IJsland 2018 - 10 september: Op weg naar de oostkust

10 september 2018 - Stöðvarfjörður, IJsland

Vanochtend worden we wakker met een grijze lucht. We staan vroeg op want we hebben een drukke ochtend voor de boeg en daarna moeten we nog ver rijden. Onze AirBnb is een speciaal geval: we moeten hem zelf helemaal kuisen voor de volgende gasten. De eigenaars komen niet tussen elke nieuwe gast naar het huisje, dus we moeten zelf zorgen dat het gekuist is. In een berging liggen stapels lakens en handdoeken, waarvan je zelf moet pakken wat je nodig hebt en die je dan in een wasmand moet steken als je vertrekt. Het is een beetje een raar systeem en zorgt ervoor dat we pas later kunnen vertrekken dan we zouden willen, maar ja… Nadat we alles opgekuist hebben en onze bagage weer in de auto hebben geladen, vertrekken we snel, aangezien we vandaag een dikke 400 km moeten overbruggen naar ons volgende verblijf, een gasthuis, waar we maar één nacht zullen blijven.

Voor de derde dag op rij rijden we langs Mývatn, maar deze keer rijden we verder in plaats van terug te keren. Het is nog steeds lichtjes aan het miezeren, maar in de verre verte zien we lichtere wolken. Nu ja, dit deel van IJsland is wel een pak natter dan waar we tot nu toe gezeten hebben, dus we hebben vanaf nu ook wel veel meer kans op regen. Het landschap waar we doorrijden is nog steeds zo weids als op dag een; je ziet overal heuvels en bergen aan de horizon, maar naast je heb je ook altijd wel velden of weides. Het land hier is doodser dan gisteren, we zien bijna geen bomen meer. Alles is wel bedekt door een soort stug geel gras, gemengd met dor mos. Het geeft het landschap een soort bruingouden tint, met af en toe een rode waas over waar er toch een beetje begroeiing staat. Tegen de middag begint er een waterzonnetje achter de wolken te schijnen, maar tegelijk blijft het wel lichtjes regenen.

Wat verder rijden we door een vallei met aan beide kanten hoge heuvels. Langs de linkerheuvels stromen er verschillende watervallen van de top helemaal naar beneden terwijl ze ondertussen uitwaaieren. De zon is weer verdwenen achter de wolken, die er nu een stuk dreigender uitzien. We stoppen op een pull-out en eten daar onze boterhammetjes op met zicht op de schaapjes. Als we verder rijden, klimt de baan omhoog en hebben we een spectaculair zicht op de vallei naast ons. De andere kant bestaat uit heuvels die doorkliefd worden door kleine riviertjes en watervalletjes. We steken via een hoge brug een rivier over die in een diep ravijn stroomt.
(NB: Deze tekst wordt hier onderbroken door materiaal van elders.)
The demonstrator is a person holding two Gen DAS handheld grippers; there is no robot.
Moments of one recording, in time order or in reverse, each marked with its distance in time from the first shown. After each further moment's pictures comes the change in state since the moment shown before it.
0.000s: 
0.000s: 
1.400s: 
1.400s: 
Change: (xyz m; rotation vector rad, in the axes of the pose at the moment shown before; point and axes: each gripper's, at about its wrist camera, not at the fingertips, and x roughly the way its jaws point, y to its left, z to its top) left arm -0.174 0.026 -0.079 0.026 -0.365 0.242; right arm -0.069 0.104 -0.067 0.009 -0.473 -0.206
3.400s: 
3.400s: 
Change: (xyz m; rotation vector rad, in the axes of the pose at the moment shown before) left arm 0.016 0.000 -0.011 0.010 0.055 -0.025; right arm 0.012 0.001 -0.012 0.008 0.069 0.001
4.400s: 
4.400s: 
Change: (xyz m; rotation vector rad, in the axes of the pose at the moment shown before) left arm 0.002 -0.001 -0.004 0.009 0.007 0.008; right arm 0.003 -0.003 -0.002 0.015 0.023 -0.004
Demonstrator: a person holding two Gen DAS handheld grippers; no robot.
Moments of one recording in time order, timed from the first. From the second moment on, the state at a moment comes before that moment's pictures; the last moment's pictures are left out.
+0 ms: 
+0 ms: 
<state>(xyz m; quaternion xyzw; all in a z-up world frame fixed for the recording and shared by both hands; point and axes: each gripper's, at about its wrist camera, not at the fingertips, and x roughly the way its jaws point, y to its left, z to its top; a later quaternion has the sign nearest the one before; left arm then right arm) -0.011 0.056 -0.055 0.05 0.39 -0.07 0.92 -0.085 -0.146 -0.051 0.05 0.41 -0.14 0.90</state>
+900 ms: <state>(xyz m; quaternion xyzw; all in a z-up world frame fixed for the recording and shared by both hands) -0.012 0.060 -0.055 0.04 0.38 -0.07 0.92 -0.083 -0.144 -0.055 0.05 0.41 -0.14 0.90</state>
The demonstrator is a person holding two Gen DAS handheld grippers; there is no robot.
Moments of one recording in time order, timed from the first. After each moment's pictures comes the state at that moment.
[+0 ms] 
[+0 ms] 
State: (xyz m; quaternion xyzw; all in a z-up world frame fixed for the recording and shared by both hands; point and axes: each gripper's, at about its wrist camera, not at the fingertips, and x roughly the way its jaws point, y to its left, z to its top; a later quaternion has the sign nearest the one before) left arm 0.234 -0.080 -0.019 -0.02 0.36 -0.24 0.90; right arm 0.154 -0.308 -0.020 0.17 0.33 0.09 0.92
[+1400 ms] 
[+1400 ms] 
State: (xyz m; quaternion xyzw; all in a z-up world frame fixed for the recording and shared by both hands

Twee schapen zijn erin geslaagd om een eindje af te dalen en staan halverwege de ravijnrand rustig van het malse gras te eten dat daar groeit. Ze lijken niet gestoord door de regen die steeds harder uit de hemel valt.

Een halfuur later komen we aan bij het meer waar ook de rivier in uitkomt van de waterval die we nu gaan bezoeken. We rijden aan de rand van het meer als plots het asfalt ophoudt en de weg verdergaat als een off-roadbaantje. Raar genoeg is de weg 3 kilometer verder weer bedekt met asfalt, alsof het stuk ertussen gewoonweg niet bestaat. Maar een kilometer verderop is het weer hetzelfde liedje: asfalt, afgewisseld met steenslag. Rare jongens, die IJslanders. Uiteindelijk komen we na een stukje asfalt aan bij de wandeling van vandaag: Hengifoss. Het is 2.5 kilometer wandelen naar de voet van de waterval, dus we nemen een klein rugzakje mee met flesjes water en vertrekken dan naar boven. We hebben allemaal onze regenjas aan aangezien het nog steeds regent en we nemen voor de zekerheid onze stokken mee, je weet nooit hoe modderig het boven is.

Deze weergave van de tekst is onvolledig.